▼▼▼
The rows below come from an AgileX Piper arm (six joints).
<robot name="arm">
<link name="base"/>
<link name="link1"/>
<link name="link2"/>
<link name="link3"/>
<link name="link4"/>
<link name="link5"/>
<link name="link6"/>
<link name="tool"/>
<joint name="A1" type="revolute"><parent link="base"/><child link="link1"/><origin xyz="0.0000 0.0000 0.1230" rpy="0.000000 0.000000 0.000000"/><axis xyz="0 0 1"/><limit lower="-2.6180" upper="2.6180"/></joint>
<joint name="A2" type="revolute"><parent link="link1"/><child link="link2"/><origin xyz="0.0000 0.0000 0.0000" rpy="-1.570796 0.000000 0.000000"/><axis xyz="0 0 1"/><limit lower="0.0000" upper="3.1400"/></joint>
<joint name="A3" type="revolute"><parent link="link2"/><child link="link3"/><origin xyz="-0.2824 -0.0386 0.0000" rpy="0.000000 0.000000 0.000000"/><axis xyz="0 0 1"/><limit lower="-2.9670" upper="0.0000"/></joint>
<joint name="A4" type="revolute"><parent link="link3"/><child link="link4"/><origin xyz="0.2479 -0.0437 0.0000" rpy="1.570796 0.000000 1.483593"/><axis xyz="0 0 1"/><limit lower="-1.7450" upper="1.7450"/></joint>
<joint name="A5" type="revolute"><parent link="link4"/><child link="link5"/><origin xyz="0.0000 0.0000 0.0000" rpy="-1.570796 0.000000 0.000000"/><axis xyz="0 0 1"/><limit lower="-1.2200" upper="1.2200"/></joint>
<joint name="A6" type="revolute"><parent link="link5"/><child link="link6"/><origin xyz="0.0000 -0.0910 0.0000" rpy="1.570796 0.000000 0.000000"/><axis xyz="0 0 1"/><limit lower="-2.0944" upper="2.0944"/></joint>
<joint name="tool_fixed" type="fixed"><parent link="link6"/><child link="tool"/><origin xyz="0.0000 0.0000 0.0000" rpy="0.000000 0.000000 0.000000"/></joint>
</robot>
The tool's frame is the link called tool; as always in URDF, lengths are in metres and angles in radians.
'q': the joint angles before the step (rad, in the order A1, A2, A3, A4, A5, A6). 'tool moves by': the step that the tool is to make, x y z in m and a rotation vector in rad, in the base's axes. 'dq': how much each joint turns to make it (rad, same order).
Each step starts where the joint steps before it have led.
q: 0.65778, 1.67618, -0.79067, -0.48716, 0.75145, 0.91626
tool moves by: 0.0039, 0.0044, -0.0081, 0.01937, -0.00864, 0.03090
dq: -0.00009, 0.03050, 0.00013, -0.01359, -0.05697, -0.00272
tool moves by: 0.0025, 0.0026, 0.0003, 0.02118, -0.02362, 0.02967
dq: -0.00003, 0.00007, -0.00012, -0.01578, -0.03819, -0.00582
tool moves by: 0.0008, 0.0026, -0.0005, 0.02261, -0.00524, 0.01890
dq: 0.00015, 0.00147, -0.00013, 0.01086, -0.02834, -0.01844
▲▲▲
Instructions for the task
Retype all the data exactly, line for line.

Answer for this exercise
The rows below come from an AgileX Piper arm (six joints).
<robot name="arm">
<link name="base"/>
<link name="link1"/>
<link name="link2"/>
<link name="link3"/>
<link name="link4"/>
<link name="link5"/>
<link name="link6"/>
<link name="tool"/>
<joint name="A1" type="revolute"><parent link="base"/><child link="link1"/><origin xyz="0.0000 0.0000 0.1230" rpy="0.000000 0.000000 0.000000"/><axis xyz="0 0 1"/><limit lower="-2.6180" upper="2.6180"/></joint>
<joint name="A2" type="revolute"><parent link="link1"/><child link="link2"/><origin xyz="0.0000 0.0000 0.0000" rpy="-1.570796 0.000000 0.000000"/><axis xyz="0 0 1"/><limit lower="0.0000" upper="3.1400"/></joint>
<joint name="A3" type="revolute"><parent link="link2"/><child link="link3"/><origin xyz="-0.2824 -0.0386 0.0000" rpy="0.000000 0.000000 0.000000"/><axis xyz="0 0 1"/><limit lower="-2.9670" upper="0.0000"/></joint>
<joint name="A4" type="revolute"><parent link="link3"/><child link="link4"/><origin xyz="0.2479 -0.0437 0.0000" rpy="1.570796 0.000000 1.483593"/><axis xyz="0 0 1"/><limit lower="-1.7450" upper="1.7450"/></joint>
<joint name="A5" type="revolute"><parent link="link4"/><child link="link5"/><origin xyz="0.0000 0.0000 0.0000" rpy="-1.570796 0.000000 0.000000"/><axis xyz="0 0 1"/><limit lower="-1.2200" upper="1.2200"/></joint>
<joint name="A6" type="revolute"><parent link="link5"/><child link="link6"/><origin xyz="0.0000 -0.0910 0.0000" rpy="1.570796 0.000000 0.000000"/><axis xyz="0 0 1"/><limit lower="-2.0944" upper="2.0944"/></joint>
<joint name="tool_fixed" type="fixed"><parent link="link6"/><child link="tool"/><origin xyz="0.0000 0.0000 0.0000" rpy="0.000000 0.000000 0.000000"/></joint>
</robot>
The tool's frame is the link called tool; as always in URDF, lengths are in metres and angles in radians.
'q': the joint angles before the step (rad, in the order A1, A2, A3, A4, A5, A6). 'tool moves by': the step that the tool is to make, x y z in m and a rotation vector in rad, in the base's axes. 'dq': how much each joint turns to make it (rad, same order).
Each step starts where the joint steps before it have led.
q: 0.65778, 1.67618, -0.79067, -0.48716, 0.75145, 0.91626
tool moves by: 0.0039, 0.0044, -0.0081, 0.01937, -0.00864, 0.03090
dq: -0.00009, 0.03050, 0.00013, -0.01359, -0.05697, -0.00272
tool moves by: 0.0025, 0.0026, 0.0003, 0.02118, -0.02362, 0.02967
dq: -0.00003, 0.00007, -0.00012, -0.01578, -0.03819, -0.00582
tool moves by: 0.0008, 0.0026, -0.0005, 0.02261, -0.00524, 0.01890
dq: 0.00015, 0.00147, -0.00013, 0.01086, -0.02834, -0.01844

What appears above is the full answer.